* **The problem**
Output all of the material beneath this line exactly as it is.

* **Recorded information**
◆ ◆ ◆ ◆ ◆ ◆ ◆
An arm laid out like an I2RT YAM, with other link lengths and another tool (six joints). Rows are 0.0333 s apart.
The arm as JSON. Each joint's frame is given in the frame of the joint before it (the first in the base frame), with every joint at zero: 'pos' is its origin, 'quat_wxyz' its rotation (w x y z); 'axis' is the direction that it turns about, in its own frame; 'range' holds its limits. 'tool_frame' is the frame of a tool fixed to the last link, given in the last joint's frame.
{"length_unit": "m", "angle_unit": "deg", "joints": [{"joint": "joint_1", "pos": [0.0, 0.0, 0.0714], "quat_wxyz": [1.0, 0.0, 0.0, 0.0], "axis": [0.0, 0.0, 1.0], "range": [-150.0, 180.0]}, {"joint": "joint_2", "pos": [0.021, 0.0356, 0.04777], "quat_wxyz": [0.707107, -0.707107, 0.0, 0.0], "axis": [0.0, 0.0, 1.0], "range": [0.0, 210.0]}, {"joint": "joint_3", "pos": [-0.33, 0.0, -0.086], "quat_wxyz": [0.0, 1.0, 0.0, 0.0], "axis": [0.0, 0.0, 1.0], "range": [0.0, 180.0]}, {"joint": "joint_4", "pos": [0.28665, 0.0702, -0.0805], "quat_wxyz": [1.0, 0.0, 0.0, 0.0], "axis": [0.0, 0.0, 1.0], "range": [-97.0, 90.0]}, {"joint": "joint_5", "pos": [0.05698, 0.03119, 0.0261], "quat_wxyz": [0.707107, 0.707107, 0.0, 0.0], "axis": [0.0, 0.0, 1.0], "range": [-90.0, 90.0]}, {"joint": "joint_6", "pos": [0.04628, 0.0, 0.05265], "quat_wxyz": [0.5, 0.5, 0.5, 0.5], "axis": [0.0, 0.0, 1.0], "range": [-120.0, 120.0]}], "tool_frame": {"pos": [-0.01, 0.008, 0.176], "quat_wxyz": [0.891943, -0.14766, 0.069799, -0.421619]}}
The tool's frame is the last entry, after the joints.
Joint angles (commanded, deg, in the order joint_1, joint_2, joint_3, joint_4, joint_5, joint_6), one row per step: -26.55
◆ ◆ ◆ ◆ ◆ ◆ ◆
* **Output for this task**
An arm laid out like an I2RT YAM, with other link lengths and another tool (six joints). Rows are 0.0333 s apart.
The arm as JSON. Each joint's frame is given in the frame of the joint before it (the first in the base frame), with every joint at zero: 'pos' is its origin, 'quat_wxyz' its rotation (w x y z); 'axis' is the direction that it turns about, in its own frame; 'range' holds its limits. 'tool_frame' is the frame of a tool fixed to the last link, given in the last joint's frame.
{"length_unit": "m", "angle_unit": "deg", "joints": [{"joint": "joint_1", "pos": [0.0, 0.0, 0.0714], "quat_wxyz": [1.0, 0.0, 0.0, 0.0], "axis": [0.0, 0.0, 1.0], "range": [-150.0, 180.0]}, {"joint": "joint_2", "pos": [0.021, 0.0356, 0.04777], "quat_wxyz": [0.707107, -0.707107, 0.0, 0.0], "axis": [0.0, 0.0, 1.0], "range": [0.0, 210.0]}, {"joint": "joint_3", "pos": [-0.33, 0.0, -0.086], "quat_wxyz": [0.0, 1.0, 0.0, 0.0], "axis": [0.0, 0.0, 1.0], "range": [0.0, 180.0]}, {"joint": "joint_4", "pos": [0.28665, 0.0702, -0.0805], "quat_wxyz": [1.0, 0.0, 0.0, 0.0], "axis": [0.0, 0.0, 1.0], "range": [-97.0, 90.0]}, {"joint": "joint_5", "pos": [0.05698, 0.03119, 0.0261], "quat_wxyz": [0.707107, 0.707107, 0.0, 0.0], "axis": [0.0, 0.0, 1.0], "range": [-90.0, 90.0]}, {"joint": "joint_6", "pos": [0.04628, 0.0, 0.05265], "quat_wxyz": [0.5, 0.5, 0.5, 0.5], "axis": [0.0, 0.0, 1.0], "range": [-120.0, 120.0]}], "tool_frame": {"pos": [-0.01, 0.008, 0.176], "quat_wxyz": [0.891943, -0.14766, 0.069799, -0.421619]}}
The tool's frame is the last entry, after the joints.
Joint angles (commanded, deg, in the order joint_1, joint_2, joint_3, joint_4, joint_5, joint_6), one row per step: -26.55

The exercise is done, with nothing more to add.